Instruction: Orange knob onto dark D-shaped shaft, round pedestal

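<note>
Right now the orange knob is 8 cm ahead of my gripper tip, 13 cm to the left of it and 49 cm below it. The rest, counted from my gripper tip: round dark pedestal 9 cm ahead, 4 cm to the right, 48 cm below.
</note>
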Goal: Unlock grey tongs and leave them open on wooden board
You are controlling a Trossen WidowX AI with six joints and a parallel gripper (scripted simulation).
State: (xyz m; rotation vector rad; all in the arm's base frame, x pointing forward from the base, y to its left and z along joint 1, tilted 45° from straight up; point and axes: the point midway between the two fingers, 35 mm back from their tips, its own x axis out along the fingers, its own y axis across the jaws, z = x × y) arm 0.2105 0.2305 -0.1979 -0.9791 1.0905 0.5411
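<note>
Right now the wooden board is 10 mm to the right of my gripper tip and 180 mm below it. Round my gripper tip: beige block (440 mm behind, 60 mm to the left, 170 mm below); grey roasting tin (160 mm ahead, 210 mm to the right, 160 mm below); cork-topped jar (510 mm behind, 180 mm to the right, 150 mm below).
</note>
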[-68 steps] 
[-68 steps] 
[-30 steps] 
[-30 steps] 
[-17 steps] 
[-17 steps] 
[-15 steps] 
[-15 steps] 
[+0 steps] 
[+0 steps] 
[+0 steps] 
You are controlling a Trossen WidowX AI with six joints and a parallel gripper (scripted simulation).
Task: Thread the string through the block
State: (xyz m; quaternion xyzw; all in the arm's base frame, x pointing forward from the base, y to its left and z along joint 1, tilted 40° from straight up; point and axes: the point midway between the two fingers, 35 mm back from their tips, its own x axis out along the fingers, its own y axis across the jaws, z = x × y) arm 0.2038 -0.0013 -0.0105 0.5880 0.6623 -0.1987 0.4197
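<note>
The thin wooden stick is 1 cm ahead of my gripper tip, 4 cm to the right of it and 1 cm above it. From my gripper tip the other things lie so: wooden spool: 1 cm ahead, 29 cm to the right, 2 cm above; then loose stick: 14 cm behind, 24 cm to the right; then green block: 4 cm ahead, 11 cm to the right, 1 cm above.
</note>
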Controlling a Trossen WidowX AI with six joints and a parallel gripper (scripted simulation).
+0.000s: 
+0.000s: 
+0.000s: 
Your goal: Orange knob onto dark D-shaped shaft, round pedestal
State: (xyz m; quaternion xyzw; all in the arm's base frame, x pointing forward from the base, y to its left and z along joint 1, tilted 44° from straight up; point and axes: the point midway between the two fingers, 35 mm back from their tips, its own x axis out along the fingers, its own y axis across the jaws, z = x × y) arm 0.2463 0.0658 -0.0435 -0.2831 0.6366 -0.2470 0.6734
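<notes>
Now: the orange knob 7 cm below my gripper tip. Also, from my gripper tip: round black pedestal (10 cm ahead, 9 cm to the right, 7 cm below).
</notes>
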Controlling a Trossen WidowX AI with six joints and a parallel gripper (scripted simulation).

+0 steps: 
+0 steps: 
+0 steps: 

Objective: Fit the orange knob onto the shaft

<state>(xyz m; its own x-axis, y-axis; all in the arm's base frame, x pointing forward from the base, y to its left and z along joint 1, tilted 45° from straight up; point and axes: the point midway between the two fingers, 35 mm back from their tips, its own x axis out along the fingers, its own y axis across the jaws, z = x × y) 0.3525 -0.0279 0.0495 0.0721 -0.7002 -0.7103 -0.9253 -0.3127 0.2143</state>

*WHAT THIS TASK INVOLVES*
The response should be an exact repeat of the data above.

*ANSWER*
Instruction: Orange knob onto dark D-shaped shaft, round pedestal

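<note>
Right now the orange knob is 8 cm ahead of my gripper tip, 13 cm to the left of it and 49 cm below it. The rest, counted from my gripper tip: round dark pedestal 9 cm ahead, 4 cm to the right, 48 cm below.
</note>
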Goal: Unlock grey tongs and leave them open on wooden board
You are controlling a Trossen WidowX AI with six joints and a parallel gripper (scripted simulation).
State: (xyz m; rotation vector rad; all in the arm's base frame, x pointing forward from the base, y to its left and z along joint 1, tilted 45° from straight up; point and axes: the point midway between the two fingers, 35 mm back from their tips, its own x axis out along the fingers, its own y axis across the jaws, z = x × y) arm 0.2105 0.2305 -0.1979 -0.9791 1.0905 0.5411
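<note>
Right now the wooden board is 10 mm to the right of my gripper tip and 180 mm below it. Round my gripper tip: beige block (440 mm behind, 60 mm to the left, 170 mm below); grey roasting tin (160 mm ahead, 210 mm to the right, 160 mm below); cork-topped jar (510 mm behind, 180 mm to the right, 150 mm below).
</note>
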[-68 steps] 
[-68 steps] 
[-30 steps] 
[-30 steps] 
[-17 steps] 
[-17 steps] 
[-15 steps] 
[-15 steps] 
[+0 steps] 
[+0 steps] 
[+0 steps] 
You are controlling a Trossen WidowX AI with six joints and a parallel gripper (scripted simulation).
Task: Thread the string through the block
State: (xyz m; quaternion xyzw; all in the arm's base frame, x pointing forward from the base, y to its left and z along joint 1, tilted 40° from straight up; point and axes: the point midway between the two fingers, 35 mm back from their tips, its own x axis out along the fingers, its own y axis across the jaws, z = x × y) arm 0.2038 -0.0013 -0.0105 0.5880 0.6623 -0.1987 0.4197
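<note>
The thin wooden stick is 1 cm ahead of my gripper tip, 4 cm to the right of it and 1 cm above it. From my gripper tip the other things lie so: wooden spool: 1 cm ahead, 29 cm to the right, 2 cm above; then loose stick: 14 cm behind, 24 cm to the right; then green block: 4 cm ahead, 11 cm to the right, 1 cm above.
</note>
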Controlling a Trossen WidowX AI with six joints and a parallel gripper (scripted simulation).
+0.000s: 
+0.000s: 
+0.000s: 
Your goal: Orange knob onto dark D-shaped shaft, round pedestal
State: (xyz m; quaternion xyzw; all in the arm's base frame, x pointing forward from the base, y to its left and z along joint 1, tilted 44° from straight up; point and axes: the point midway between the two fingers, 35 mm back from their tips, its own x axis out along the fingers, its own y axis across the jaws, z = x × y) arm 0.2463 0.0658 -0.0435 -0.2831 0.6366 -0.2470 0.6734
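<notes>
Now: the orange knob 7 cm below my gripper tip. Also, from my gripper tip: round black pedestal (10 cm ahead, 9 cm to the right, 7 cm below).
</notes>
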Controlling a Trossen WidowX AI with six joints and a parallel gripper (scripted simulation).

+0 steps: 
+0 steps: 
+0 steps: 

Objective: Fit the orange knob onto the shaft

<state>(xyz m; its own x-axis, y-axis; all in the arm's base frame, x pointing forward from the base, y to its left and z along joint 1, tilted 45° from straight up; point and axes: the point midway between the two fingers, 35 mm back from their tips, its own x axis out along the fingers, its own y axis across the jaws, z = x × y) 0.3525 -0.0279 0.0495 0.0721 -0.7002 -0.7103 -0.9253 -0.3127 0.2143</state>

There is nothing more to the answer.